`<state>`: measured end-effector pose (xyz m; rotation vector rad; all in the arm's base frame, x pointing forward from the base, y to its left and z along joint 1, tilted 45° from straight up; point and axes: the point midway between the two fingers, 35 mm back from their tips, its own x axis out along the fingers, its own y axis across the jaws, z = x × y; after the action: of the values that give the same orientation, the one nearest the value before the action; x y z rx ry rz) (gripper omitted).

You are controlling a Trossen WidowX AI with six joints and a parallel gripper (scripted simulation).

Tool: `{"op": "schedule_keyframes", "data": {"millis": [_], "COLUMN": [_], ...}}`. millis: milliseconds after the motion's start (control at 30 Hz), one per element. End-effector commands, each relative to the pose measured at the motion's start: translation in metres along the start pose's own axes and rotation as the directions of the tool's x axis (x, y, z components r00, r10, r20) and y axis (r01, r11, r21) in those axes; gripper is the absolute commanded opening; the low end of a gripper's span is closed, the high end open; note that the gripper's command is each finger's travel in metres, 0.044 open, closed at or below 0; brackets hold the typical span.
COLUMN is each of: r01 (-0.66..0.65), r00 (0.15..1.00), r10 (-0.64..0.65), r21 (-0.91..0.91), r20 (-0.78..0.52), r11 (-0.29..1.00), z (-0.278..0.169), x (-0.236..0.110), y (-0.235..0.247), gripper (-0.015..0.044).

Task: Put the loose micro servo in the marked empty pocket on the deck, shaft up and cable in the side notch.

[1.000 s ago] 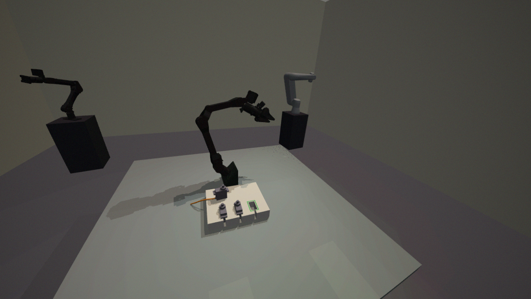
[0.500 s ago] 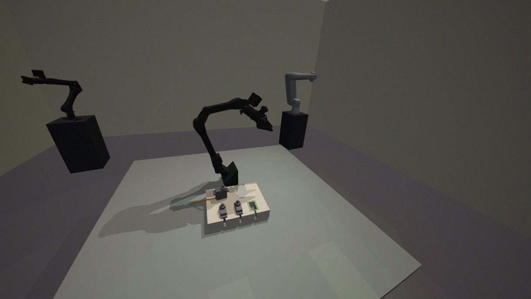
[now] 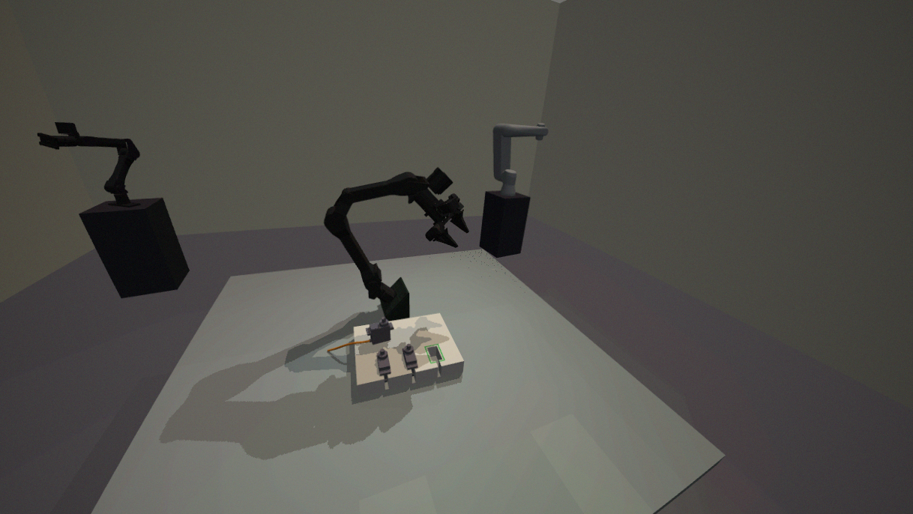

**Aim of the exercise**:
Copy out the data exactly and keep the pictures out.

**Written response**:
`<state>`: measured end-effector pose (xyz m; rotation vector rad; all in the arm's base frame, x pointing forward from the base, y to its left and z along joint 1, tilted 45° from straight up; point and axes: the point midway between the two fingers, 35 mm back from their tips, its own x axis out along the fingers, its own y axis across the jaws, z = x × y; after the action: of the values that give the same orientation, the one nearest the value before the action; x y z rx ry rz) (gripper omitted).

You are controlling a Trossen WidowX AI with six joints and a parallel gripper (scripted simulation).

Tool: `{"op": "schedule_keyframes", "data": {"millis": [_], "COLUMN": [_], ...}}`. millis: milliseconds after the motion's start (control at 30 Hz), one per element. End-effector commands, each relative to the pose measured at the motion's start: translation in metres along the start pose's own axes and rotation as the directions of the tool's x axis (x, y, z components r00, r10, r20) and y axis (r01, r11, r21) in those axes; gripper is the absolute commanded opening; the low end of a gripper's span is closed, the high end open; note that the gripper's command is each finger's travel in metres, 0.044 open, closed at or below 0; brackets hold the typical span.
COLUMN is each of: r01 (-0.66..0.65), r00 (0.15..1.00), r10 (-0.64..0.65), r21 (-0.91..0.91), r20 (-0.78..0.52), r11 (-0.29..1.00), z (-0.278..0.169), x (-0.236..0.110), y (-0.235..0.247), gripper (-0.015..0.044).

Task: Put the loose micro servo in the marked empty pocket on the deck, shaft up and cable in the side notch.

[1.000 s ago] 
[0.500 s ago] 
[now] 

Response complete; there is no more output.